Masaya yakın bir yerde çeşme vardı. Eylül çeşmede el yıkama ya da şişeye su doldurma olayına bayıldı. Ki kaç kez suyum bitti bahanesiyle soluğu orada alıyordu. Çeşmenin üstünde de kocaman “sabun kullanmayınız” gibi bir uyarı yazısı yazıyordu. Ama bizim insanımız sabun ne kelime çeşme başında deterjanla bulaşıklarını yıkıyordu!

Eylül bol bol göle taş attı,yerlerde yuvarlandı,orman içi yürüyüş yaptı.Mis gibi temiz hava da mışıl mışıl uyudu.

Hava çok kararmadan yola düştük. Biraz yorgunluk vardı ama yeşilin içinde gidiyor olmak değerdi yorgunluğa.

Şehirden kaçmak kafa dinlemek adına güzel bir yer, çok rahatsız etmese de kalabalık oluyor pazarları. Bu arada giriş ücretli.


25 Eylül 2011 Pazar

Son Kez İçtim

Bu kez son dedim…

04 Eylül 2007 de son sigaramı içip, o gün sigarayı bıraktım, kendi isteğimle. Destek alarak bıraktım. Ankara’da otururken bir kez desteksiz bırakmayı denemiştim. Yaklaşık 3 ay süren bu süreç bana ızdırap gibiydi. Ve tekrar başlamıştım.

2.denememde İzmir’e yeni taşınmıştık, sigara çok rahatsız etmeye başlamıştı. Havası nedeniyle ve sigaranın da etkisiyle sabahları yorgun kalkıyordum, öksürüyordum, bilumum şeyler işte. Sonrasında Ersoy’la “Sigarayı Bırakmaya” karar verdik.

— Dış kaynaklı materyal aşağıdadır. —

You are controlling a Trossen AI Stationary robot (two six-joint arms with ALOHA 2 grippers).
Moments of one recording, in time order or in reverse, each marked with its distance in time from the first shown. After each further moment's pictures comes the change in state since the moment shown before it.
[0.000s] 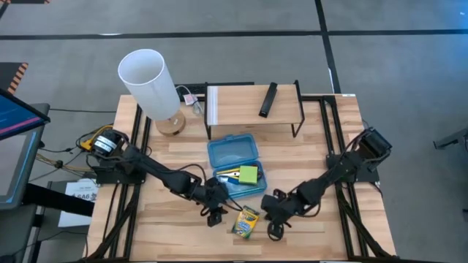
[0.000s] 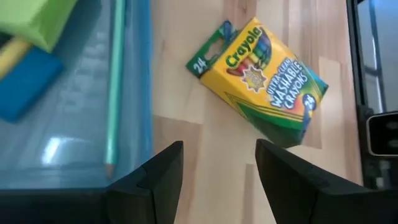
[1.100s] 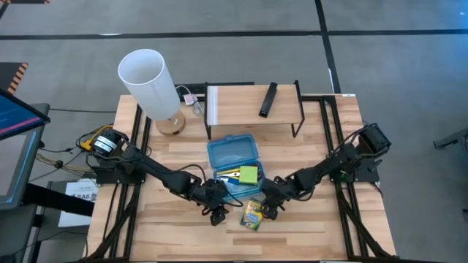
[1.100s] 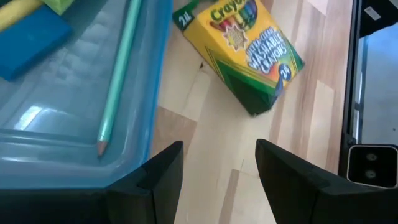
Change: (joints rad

Biorezonans Tedavi yöntemiyle sigarayı bırakanlar olduğunu biliyordum ve İzmir’de de araştırıp bize en yakın klinikten randevuyu aldım. Balkona oturtuttular ve son sigaramızı içmemizi istediler. Sigarayı terk ediyor oluşum hüzünlendirdi biraz ama artık kararlıydım, istemiyordum. Evet son sigaramızı yarısına kadar içip verilen tüpe koyduk.   

Tedavinin en güzel yani fiziksel bağımlılığı bitirmesi. O gündür bugündür sigara içmiyorum. Tek tük kahve ile içiyorum ama içime çekemiyorum, unutmuşum çünkü sigarayı içmeyi.

Gittiğim yerlerde açık/kapalı yer arama gibi eziyet yok artık hayatımda.

Yemeklerin tadını almaya başladım, çayın ve kahvenin sigarasız çok güzel olduğunu,üzerimize sinen sigara dumanının aslında ne kadar kötü koktuğunu fark ettim. Dilim yarım metre dışarıya çıkmadan merdiven çıktım. Hırlamadan nefes almanın eşsiz bir şey olduğunu keşfettim.

Diyorum ki ben bu meleti nasıl içmişim senelerce. Sigara içiyorken bu lafı söyleyenleri anlayamazdım. Şimdi öyle iyi anlıyorum ki :)

Hamile kalmadan 1 sene önce bırakmıştım sigarayı ki hiç planladığım bir şey de değildi. Tertemiz bir vücutla hamile kaldım.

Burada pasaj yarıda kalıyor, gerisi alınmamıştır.